El cometa azul es una obra de teatro del mencionado Germán Ubillos que se representa actualmente en el Teatro Victoria de Madrid. Lo que en el texto originario de Ubillos era un drama ha sido actualizado y convertido en loca comedia por la directora Paloma Mejía, quien ya ha asombrado y fascinado a amplios públicos con sus montajes de Los miserables de Víctor Hugo, La casa de Bernarda Alba de Federico García Lorca o El conde de Montecristo de Alejandro Dumas padre.
El cometa azul, que en su día fue Premio Provincia de Valladolid de Teatro, narra –según su autor– la historia de una familia cuyo padre, muy aficionado a la astronomía, descubre por casualidad en el firmamento una lucecita que se desplaza y brilla cada vez más. Esa luz la bautiza con el nombre de “cometa azul”, que va transformándose en algo inquietante, en un cuerpo celeste de grandes dimensiones que en su trayectoria puede chocar contra la Tierra.

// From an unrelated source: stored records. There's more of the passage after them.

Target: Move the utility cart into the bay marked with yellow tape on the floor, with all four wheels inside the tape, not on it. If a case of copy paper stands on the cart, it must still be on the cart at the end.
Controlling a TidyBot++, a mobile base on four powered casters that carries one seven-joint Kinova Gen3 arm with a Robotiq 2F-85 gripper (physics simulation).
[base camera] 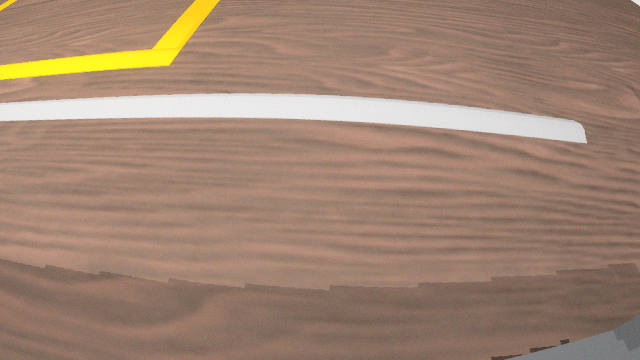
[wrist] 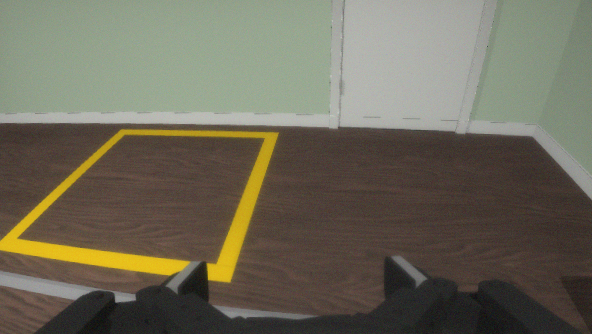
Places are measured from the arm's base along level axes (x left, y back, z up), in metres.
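Pixels of known places: gripper, fingertip midpoint: [wrist: 296, 279].
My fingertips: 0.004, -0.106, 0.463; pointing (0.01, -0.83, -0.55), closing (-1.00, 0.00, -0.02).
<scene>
Behind a point stands the place of what it marks, as x, y, z.
The bay's yellow tape [base camera: 90, 63] @[0.470, -0.807, -0.396] [wrist: 247, 200] @[0.233, -1.209, -0.396] lies on the floor as a four-sided outline, seen whole at the left of the wrist view, with no cart inside it. In the base camera view a near corner of it shows at the upper left. My gripper [wrist: 296, 279] @[0.004, -0.106, 0.464] is open and empty, low in the wrist view, with its left finger overlapping the near right corner of the tape. The utility cart and a case of copy paper do not show in either view.
A white strip [base camera: 300, 106] @[-0.002, -0.560, -0.388] [wrist: 45, 286] @[0.978, -0.702, -0.387] lies on the floor on the near side of the bay. A green wall [wrist: 165, 60] @[0.816, -2.091, 0.057] with a white baseboard [wrist: 165, 118] @[0.910, -2.090, -0.354] stands behind the bay. A white door [wrist: 407, 65] @[-0.680, -1.869, 0.034] is right of it, then a room corner. A shadow lies at the lower right.
</scene>
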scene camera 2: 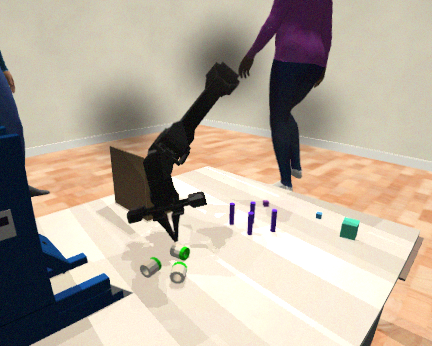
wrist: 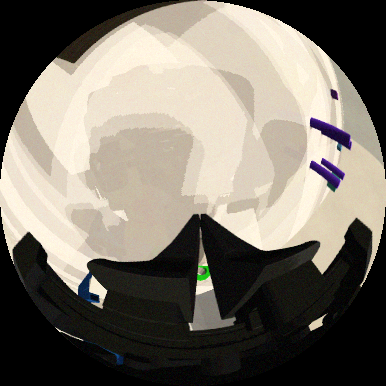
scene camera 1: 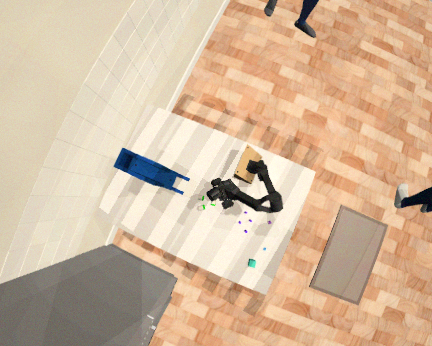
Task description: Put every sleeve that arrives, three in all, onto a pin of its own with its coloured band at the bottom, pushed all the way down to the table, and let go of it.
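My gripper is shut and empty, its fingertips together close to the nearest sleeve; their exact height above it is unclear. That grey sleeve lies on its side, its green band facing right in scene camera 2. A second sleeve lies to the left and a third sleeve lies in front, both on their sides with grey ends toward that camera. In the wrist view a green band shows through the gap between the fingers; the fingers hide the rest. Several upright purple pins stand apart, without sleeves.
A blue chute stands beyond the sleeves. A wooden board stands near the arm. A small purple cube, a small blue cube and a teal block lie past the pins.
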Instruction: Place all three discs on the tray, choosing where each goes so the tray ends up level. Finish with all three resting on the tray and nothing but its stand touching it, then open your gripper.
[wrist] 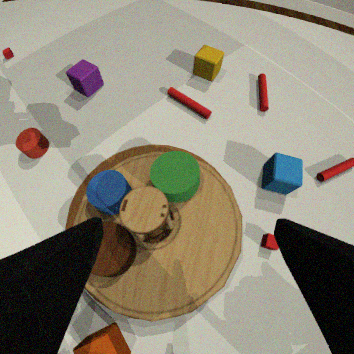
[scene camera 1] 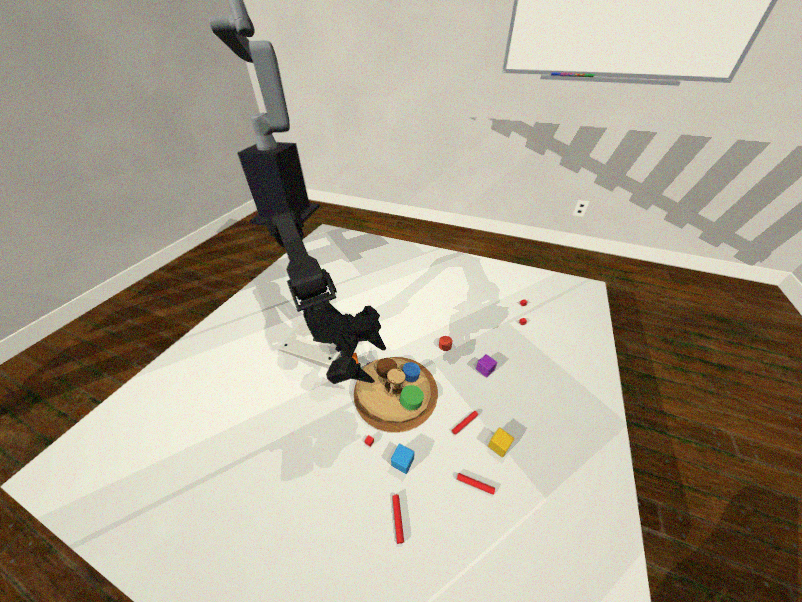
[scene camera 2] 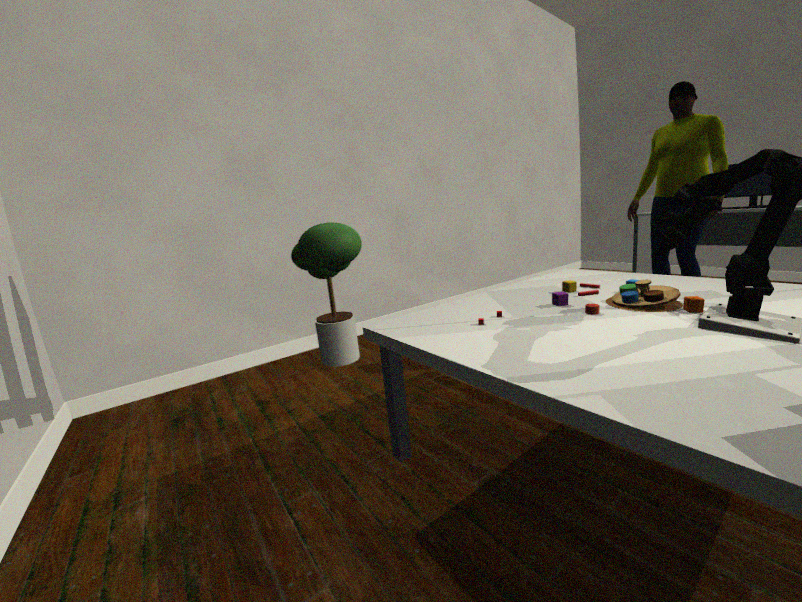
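Note:
The round wooden tray (scene camera 1: 374, 406) (scene camera 2: 671, 296) (wrist: 210, 250) carries three discs around its central knob (scene camera 1: 395, 375) (wrist: 144, 209). They are a green disc (scene camera 1: 412, 396) (wrist: 174, 172), a blue disc (scene camera 1: 410, 370) (scene camera 2: 629, 297) (wrist: 106, 191) and a dark brown disc (scene camera 1: 386, 367) (scene camera 2: 653, 295) (wrist: 119, 250). In scene camera 2 the tray looks slightly lower on the blue disc's side; the exact tilt is hard to tell. The stand is mostly hidden. My gripper (scene camera 1: 378, 364) (wrist: 190, 226) is open and empty, above the tray and apart from the discs. One finger hides part of the brown disc in the wrist view.
An orange cube (scene camera 2: 693, 303) (wrist: 106, 342) stands close to the tray. A red cylinder (scene camera 1: 445, 343) (wrist: 32, 143), purple cube (scene camera 1: 486, 365) (wrist: 85, 78), yellow cube (scene camera 1: 500, 441) (wrist: 208, 63) and light blue cube (scene camera 1: 402, 458) (wrist: 282, 173) stand around it, with red rods and small red cubes.

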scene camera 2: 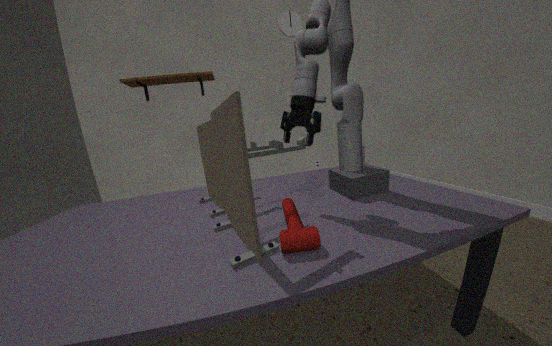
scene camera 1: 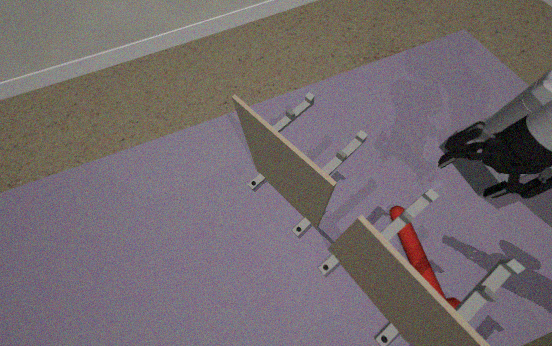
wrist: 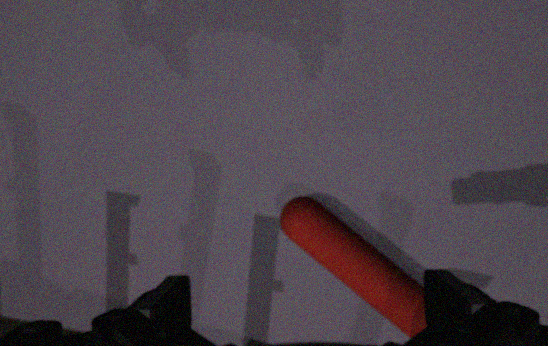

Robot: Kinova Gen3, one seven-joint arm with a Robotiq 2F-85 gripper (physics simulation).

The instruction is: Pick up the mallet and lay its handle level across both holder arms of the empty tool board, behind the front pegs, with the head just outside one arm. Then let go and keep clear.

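Seen in the pictures: gripper, fingertip midpoint: [scene camera 2: 296, 144] [scene camera 1: 462, 179] [wrist: 305, 298]; arm's base at its link origin: [scene camera 2: 350, 168].
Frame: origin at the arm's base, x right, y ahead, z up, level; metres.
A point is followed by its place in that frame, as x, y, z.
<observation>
A red mallet [scene camera 1: 414, 247] @[-0.138, 0.338, -0.048] [scene camera 2: 300, 239] @[-0.298, 0.374, -0.049] [wrist: 350, 260] @[-0.100, 0.318, -0.049] lies on the table, its head toward the front in scene camera 2. In scene camera 1 it shows below and between the arms of the near tool board [scene camera 1: 395, 280] @[-0.144, 0.497, 0.178] [scene camera 2: 232, 170] @[-0.201, 0.485, 0.101], which partly hides the head. This board's holder arms [scene camera 1: 420, 205] @[-0.068, 0.369, 0.138] [scene camera 1: 470, 306] @[-0.226, 0.407, 0.138] carry upright pegs and hold no tool. The far tool board [scene camera 1: 287, 162] @[0.106, 0.549, 0.173] has two bare arms [scene camera 1: 301, 107] @[0.238, 0.447, 0.127] [scene camera 1: 352, 146] @[0.096, 0.402, 0.127]. My gripper [scene camera 1: 465, 178] @[-0.060, 0.264, 0.130] [scene camera 2: 298, 142] @[-0.060, 0.264, 0.130] [wrist: 305, 298] @[-0.060, 0.264, 0.130] is open and empty, high above the table, beyond the mallet's handle end in scene camera 2.
The purple table [scene camera 1: 150, 240] @[0.186, 0.944, -0.090] [scene camera 2: 125, 280] @[-0.232, 0.745, -0.090] carries both boards on grey feet [scene camera 1: 301, 227] [scene camera 2: 245, 259]. The arm's grey base block [scene camera 2: 357, 181] @[-0.108, 0.060, -0.022] stands at the back right. A wooden wall shelf [scene camera 2: 167, 79] hangs at the back left. Shadows of arms and gripper fall across the table.
</observation>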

En el teatro se escucha una voz que anuncia los días que quedan para el choque y la explosión que pondría fin a la vida en nuestro planeta, mientras los espectadores asistimos a las reacciones que en los miembros de la familia y en algún amigo suscita la posibilidad de su inminente muerte.
En el estreno de esta tragedia transformada en farsa yo escuchaba las risas de unas jóvenes sentadas en la fila de atrás.
Ya sabe Germán Ubillos que soy admirador incondicional de sus obras teatrales, como la recientemente estrenada Evelynne y John y la repuesta El reinado de los lobos, así como de sus siempre interesantes artículos en prensa. Pero la versión esperpéntica de El cometa azul no logró inquietarme ni hacerme reír.
Quizá ello se deba a que, a una persona como yo a la que altera el sueño la extinción del lince ibérico, no logra causar angustia el pensamiento de la destrucción de nuestro mundo.
O tal vez mi falta de sintonía con el montaje de El cometa azul por Paloma Mejía, cuyo genio teatral no pongo en duda, esté ocasionada por “la oxidación” de mi mente, en tantos aspectos anclada en un pasado que, “a nuestro parescer”, fue mejor. Mientras que la juventud, el futuro, vibra, se emociona y ríe con este final apocalíptico del mundo en tono de grotesca burla.